Databending :: Data Format Considerations

Data Format Considerations

Data come in many formats, but one important consideration in the following Experiments is the distinction between a "compressed" data format and a "raw" data format.

In a raw format data file each block of data is discreet, such as a pixel of an image or an audio "sample" in an audio file. Modifying these blocks in-place (without changing the overall file size) will result in a modified but structurally valid file. This is to say that the file will likely still represent a valid file in the original format even though the internal data have been modified.

In a compressed data file an algorithmic manipulation has been performed in order to reduce the size of the file while preseving a substantial portion of the original data. Some of the original raw data will be lost, but we choose compression algorithms which are apprpriate for our use-case. For example, encoding a studio recording as a very low bitrate MP3 may sound unpleasant, but the same low bitrate may be appropriate for a political speech where audio fidelity is less important. We would not use a JPG image compression algorithm for a song or speech ..... Or would we?
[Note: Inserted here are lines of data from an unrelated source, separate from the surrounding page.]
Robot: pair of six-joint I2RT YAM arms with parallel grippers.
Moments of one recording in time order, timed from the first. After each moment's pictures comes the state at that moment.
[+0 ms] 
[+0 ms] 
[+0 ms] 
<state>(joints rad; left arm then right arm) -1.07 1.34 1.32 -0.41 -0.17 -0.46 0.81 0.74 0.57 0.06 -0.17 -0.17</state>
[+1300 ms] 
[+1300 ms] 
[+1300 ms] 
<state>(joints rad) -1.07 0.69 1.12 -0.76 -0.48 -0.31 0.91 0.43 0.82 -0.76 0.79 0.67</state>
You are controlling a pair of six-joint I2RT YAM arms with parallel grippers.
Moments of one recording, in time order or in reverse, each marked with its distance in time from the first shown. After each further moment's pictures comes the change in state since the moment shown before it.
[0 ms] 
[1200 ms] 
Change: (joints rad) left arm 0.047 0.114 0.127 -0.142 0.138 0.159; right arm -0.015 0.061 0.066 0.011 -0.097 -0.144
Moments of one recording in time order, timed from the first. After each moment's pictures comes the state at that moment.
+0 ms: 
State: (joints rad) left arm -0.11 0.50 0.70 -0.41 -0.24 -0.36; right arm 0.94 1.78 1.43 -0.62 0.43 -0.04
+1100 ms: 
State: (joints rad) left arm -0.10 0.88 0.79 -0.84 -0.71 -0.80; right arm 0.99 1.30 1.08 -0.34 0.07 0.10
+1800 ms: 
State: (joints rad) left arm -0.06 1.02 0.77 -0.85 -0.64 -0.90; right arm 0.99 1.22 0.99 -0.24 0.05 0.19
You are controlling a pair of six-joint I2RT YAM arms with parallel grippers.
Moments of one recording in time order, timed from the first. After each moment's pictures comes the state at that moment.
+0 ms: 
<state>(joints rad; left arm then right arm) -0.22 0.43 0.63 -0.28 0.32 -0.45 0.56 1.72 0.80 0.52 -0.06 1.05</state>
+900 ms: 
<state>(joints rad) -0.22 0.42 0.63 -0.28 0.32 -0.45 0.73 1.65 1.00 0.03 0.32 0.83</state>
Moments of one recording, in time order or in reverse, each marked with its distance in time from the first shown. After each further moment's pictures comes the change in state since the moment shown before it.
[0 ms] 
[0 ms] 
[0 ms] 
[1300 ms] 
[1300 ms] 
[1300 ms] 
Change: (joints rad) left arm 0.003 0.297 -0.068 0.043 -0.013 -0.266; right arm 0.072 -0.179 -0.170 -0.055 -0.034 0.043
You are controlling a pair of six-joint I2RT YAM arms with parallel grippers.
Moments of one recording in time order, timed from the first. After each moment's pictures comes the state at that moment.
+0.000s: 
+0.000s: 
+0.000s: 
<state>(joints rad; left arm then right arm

Here are some examples of Raw versus Compressed file types for certain applications:

Application	Raw	Compressed
Image / Picture	BMP, XBM, XPM	JPG, GIF, PNG
Audio	WAV, CDDA	MP3, OGG, AAC
Text	TXT, HTML	RTF, ODF, DOC

Raw files are sometimes referred to as "Lossless" meaning that there is no decrease in quality or fidelity because no data compression has been performed. Conversely, compressed files are sometimes referred to as "Lossy" since the intention is to reduce overall file size at the expense of a decrease in quality.